*Goal of the exercise:* Every entry must be output exactly as it was written.

══════════

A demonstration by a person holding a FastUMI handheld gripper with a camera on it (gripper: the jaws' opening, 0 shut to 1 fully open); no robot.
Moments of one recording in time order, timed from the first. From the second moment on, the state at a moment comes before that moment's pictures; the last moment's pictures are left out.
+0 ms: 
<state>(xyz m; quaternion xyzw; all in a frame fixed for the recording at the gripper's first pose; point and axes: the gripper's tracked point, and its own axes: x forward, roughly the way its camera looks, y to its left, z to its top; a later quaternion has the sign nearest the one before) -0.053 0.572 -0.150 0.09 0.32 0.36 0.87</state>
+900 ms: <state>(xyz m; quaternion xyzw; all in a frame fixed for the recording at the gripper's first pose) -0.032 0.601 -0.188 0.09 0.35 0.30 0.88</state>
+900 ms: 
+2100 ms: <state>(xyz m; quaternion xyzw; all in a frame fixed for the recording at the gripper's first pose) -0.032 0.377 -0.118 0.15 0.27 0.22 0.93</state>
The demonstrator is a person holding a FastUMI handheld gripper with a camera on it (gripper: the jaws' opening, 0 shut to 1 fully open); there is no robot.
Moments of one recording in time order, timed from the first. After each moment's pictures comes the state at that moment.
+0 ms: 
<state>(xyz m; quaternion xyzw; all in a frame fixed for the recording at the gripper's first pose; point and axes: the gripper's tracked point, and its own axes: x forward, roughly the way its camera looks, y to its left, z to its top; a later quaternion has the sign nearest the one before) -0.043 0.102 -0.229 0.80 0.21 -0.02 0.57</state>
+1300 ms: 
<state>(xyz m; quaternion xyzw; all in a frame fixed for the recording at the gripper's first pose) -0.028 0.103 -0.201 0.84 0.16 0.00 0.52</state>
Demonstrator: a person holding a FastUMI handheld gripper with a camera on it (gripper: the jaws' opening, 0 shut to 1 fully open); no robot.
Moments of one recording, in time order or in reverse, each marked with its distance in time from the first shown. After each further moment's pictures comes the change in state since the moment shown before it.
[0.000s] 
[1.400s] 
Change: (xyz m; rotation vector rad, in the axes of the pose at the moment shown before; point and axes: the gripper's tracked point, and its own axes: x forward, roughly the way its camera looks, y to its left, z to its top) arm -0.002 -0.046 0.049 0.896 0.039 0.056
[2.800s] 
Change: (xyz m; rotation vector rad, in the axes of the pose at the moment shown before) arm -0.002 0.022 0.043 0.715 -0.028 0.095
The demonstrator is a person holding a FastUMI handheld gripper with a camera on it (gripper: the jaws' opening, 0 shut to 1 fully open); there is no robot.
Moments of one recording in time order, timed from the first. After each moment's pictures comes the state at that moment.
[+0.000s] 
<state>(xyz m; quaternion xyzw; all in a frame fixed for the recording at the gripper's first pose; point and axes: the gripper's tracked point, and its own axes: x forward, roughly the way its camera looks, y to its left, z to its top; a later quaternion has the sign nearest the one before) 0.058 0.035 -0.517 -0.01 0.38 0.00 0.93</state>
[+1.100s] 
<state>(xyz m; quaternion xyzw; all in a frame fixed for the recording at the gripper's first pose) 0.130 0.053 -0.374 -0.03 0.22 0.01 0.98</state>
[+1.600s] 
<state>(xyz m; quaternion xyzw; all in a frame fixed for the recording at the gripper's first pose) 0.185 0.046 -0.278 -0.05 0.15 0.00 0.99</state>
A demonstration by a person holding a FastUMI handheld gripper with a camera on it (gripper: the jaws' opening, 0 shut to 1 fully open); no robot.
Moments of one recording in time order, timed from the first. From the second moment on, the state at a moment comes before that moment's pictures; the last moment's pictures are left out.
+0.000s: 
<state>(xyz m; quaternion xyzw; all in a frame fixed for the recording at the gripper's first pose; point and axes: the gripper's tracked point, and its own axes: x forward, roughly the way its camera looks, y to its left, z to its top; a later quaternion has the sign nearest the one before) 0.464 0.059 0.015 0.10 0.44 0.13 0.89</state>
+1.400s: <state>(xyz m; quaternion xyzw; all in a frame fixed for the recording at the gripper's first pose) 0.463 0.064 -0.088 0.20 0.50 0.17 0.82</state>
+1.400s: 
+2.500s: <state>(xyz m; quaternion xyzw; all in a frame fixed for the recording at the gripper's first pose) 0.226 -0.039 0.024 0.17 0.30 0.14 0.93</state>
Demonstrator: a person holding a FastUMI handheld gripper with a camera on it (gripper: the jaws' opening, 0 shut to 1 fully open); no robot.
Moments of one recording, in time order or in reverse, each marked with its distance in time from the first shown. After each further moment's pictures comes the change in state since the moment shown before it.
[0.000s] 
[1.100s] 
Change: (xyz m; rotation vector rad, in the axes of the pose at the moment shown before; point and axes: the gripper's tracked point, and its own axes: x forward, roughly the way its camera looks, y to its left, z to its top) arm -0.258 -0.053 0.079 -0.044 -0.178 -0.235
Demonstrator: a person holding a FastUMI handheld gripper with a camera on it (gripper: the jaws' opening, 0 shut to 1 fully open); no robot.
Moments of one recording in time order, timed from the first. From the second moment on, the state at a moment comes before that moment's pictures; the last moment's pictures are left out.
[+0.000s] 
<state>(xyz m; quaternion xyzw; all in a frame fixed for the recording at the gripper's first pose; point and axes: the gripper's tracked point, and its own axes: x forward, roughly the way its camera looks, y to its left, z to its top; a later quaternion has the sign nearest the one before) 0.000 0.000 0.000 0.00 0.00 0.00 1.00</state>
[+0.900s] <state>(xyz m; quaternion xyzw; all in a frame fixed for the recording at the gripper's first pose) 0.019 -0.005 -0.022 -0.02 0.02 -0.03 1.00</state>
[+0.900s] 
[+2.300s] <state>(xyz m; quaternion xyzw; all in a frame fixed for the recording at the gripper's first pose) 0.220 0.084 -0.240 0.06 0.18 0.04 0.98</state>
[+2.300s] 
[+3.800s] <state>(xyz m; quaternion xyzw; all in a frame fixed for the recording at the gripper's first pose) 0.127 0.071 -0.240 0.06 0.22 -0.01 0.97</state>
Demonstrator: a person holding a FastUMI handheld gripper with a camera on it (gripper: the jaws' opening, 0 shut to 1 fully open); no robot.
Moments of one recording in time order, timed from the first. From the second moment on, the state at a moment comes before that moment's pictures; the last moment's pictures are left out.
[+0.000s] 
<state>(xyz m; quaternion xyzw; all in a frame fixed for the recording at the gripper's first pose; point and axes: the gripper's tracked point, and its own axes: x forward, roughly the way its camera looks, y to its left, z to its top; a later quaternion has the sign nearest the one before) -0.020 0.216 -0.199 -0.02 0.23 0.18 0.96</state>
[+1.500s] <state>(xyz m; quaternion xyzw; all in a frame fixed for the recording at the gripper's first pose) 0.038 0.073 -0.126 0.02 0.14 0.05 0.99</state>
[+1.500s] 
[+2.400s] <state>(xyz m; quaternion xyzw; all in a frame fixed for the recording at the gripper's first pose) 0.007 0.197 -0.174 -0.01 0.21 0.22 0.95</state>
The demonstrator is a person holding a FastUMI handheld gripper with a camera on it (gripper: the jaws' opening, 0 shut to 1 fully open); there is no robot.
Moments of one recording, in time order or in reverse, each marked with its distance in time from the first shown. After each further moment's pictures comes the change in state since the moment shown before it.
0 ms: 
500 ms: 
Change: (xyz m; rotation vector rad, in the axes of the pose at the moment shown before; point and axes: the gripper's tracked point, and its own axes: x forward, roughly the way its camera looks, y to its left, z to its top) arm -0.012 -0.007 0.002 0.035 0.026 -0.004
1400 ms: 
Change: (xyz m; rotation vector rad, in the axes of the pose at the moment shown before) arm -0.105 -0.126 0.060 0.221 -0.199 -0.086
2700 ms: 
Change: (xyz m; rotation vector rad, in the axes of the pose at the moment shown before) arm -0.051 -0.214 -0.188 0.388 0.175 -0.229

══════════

*The answer:*
A demonstration by a person holding a FastUMI handheld gripper with a camera on it (gripper: the jaws' opening, 0 shut to 1 fully open); no robot.
Moments of one recording in time order, timed from the first. From the second moment on, the state at a moment comes before that moment's pictures; the last moment's pictures are left out.
+0 ms: 
<state>(xyz m; quaternion xyzw; all in a frame fixed for the recording at the gripper's first pose; point and axes: the gripper's tracked point, and its own axes: x forward, roughly the way its camera looks, y to its left, z to its top; a later quaternion has the sign nearest the one before) -0.053 0.572 -0.150 0.09 0.32 0.36 0.87</state>
+900 ms: <state>(xyz m; quaternion xyzw; all in a frame fixed for the recording at the gripper's first pose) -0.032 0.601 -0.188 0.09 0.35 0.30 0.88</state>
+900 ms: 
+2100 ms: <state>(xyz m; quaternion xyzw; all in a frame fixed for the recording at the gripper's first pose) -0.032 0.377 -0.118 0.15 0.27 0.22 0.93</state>
The demonstrator is a person holding a FastUMI handheld gripper with a camera on it (gripper: the jaws' opening, 0 shut to 1 fully open); there is no robot.
Moments of one recording in time order, timed from the first. After each moment's pictures comes the state at that moment.
+0 ms: 
<state>(xyz m; quaternion xyzw; all in a frame fixed for the recording at the gripper's first pose; point and axes: the gripper's tracked point, and its own axes: x forward, roughly the way its camera looks, y to its left, z to its top; a later quaternion has the sign nearest the one before) -0.043 0.102 -0.229 0.80 0.21 -0.02 0.57</state>
+1300 ms: 
<state>(xyz m; quaternion xyzw; all in a frame fixed for the recording at the gripper's first pose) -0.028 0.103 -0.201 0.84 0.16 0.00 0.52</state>
Demonstrator: a person holding a FastUMI handheld gripper with a camera on it (gripper: the jaws' opening, 0 shut to 1 fully open); no robot.
Moments of one recording, in time order or in reverse, each marked with its distance in time from the first shown. After each further moment's pictures comes the change in state since the moment shown before it.
[0.000s] 
[1.400s] 
Change: (xyz m; rotation vector rad, in the axes of the pose at the moment shown before; point and axes: the gripper's tracked point, and its own axes: x forward, roughly the way its camera looks, y to its left, z to its top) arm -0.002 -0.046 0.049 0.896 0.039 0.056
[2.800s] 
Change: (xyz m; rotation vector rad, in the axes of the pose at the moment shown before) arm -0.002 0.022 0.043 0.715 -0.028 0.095
The demonstrator is a person holding a FastUMI handheld gripper with a camera on it (gripper: the jaws' opening, 0 shut to 1 fully open); there is no robot.
Moments of one recording in time order, timed from the first. After each moment's pictures comes the state at that moment.
[+0.000s] 
<state>(xyz m; quaternion xyzw; all in a frame fixed for the recording at the gripper's first pose; point and axes: the gripper's tracked point, and its own axes: x forward, roughly the way its camera looks, y to its left, z to its top; a later quaternion has the sign nearest the one before) 0.058 0.035 -0.517 -0.01 0.38 0.00 0.93</state>
[+1.100s] 
<state>(xyz m; quaternion xyzw; all in a frame fixed for the recording at the gripper's first pose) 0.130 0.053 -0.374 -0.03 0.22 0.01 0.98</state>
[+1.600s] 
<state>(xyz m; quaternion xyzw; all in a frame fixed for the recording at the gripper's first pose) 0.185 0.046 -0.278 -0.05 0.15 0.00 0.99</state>
A demonstration by a person holding a FastUMI handheld gripper with a camera on it (gripper: the jaws' opening, 0 shut to 1 fully open); no robot.
Moments of one recording in time order, timed from the first. From the second moment on, the state at a moment comes before that moment's pictures; the last moment's pictures are left out.
+0.000s: 
<state>(xyz m; quaternion xyzw; all in a frame fixed for the recording at the gripper's first pose; point and axes: the gripper's tracked point, and its own axes: x forward, roughly the way its camera looks, y to its left, z to its top; a later quaternion has the sign nearest the one before) 0.464 0.059 0.015 0.10 0.44 0.13 0.89</state>
+1.400s: <state>(xyz m; quaternion xyzw; all in a frame fixed for the recording at the gripper's first pose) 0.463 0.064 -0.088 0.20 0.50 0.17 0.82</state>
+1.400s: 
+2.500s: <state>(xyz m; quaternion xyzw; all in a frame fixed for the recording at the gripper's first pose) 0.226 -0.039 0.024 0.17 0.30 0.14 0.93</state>
Demonstrator: a person holding a FastUMI handheld gripper with a camera on it (gripper: the jaws' opening, 0 shut to 1 fully open); no robot.
Moments of one recording, in time order or in reverse, each marked with its distance in time from the first shown. After each further moment's pictures comes the change in state since the moment shown before it.
[0.000s] 
[1.100s] 
Change: (xyz m; rotation vector rad, in the axes of the pose at the moment shown before; point and axes: the gripper's tracked point, and its own axes: x forward, roughly the way its camera looks, y to its left, z to its top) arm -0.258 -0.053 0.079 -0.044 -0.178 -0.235
Demonstrator: a person holding a FastUMI handheld gripper with a camera on it (gripper: the jaws' opening, 0 shut to 1 fully open); no robot.
Moments of one recording in time order, timed from the first. From the second moment on, the state at a moment comes before that moment's pictures; the last moment's pictures are left out.
[+0.000s] 
<state>(xyz m; quaternion xyzw; all in a frame fixed for the recording at the gripper's first pose; point and axes: the gripper's tracked point, and its own axes: x forward, roughly the way its camera looks, y to its left, z to its top; a later quaternion has the sign nearest the one before) 0.000 0.000 0.000 0.00 0.00 0.00 1.00</state>
[+0.900s] <state>(xyz m; quaternion xyzw; all in a frame fixed for the recording at the gripper's first pose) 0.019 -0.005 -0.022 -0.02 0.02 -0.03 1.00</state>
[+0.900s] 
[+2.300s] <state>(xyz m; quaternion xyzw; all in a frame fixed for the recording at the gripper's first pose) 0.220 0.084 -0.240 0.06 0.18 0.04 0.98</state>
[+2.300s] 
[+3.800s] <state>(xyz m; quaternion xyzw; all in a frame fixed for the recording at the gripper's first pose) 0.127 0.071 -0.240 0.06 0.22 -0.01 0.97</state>
Demonstrator: a person holding a FastUMI handheld gripper with a camera on it (gripper: the jaws' opening, 0 shut to 1 fully open); no robot.
Moments of one recording in time order, timed from the first. From the second moment on, the state at a moment comes before that moment's pictures; the last moment's pictures are left out.
[+0.000s] 
<state>(xyz m; quaternion xyzw; all in a frame fixed for the recording at the gripper's first pose; point and axes: the gripper's tracked point, and its own axes: x forward, roughly the way its camera looks, y to its left, z to its top; a later quaternion has the sign nearest the one before) -0.020 0.216 -0.199 -0.02 0.23 0.18 0.96</state>
[+1.500s] <state>(xyz m; quaternion xyzw; all in a frame fixed for the recording at the gripper's first pose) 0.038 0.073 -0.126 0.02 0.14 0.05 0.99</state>
[+1.500s] 
[+2.400s] <state>(xyz m; quaternion xyzw; all in a frame fixed for the recording at the gripper's first pose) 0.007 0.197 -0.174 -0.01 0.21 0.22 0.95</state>
The demonstrator is a person holding a FastUMI handheld gripper with a camera on it (gripper: the jaws' opening, 0 shut to 1 fully open); there is no robot.
Moments of one recording, in time order or in reverse, each marked with its distance in time from the first shown. After each further moment's pictures comes the change in state since the moment shown before it.
0 ms: 
500 ms: 
Change: (xyz m; rotation vector rad, in the axes of the pose at the moment shown before; point and axes: the gripper's tracked point, and its own axes: x forward, roughly the way its camera looks, y to its left, z to its top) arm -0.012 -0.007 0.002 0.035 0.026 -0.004
1400 ms: 
Change: (xyz m; rotation vector rad, in the axes of the pose at the moment shown before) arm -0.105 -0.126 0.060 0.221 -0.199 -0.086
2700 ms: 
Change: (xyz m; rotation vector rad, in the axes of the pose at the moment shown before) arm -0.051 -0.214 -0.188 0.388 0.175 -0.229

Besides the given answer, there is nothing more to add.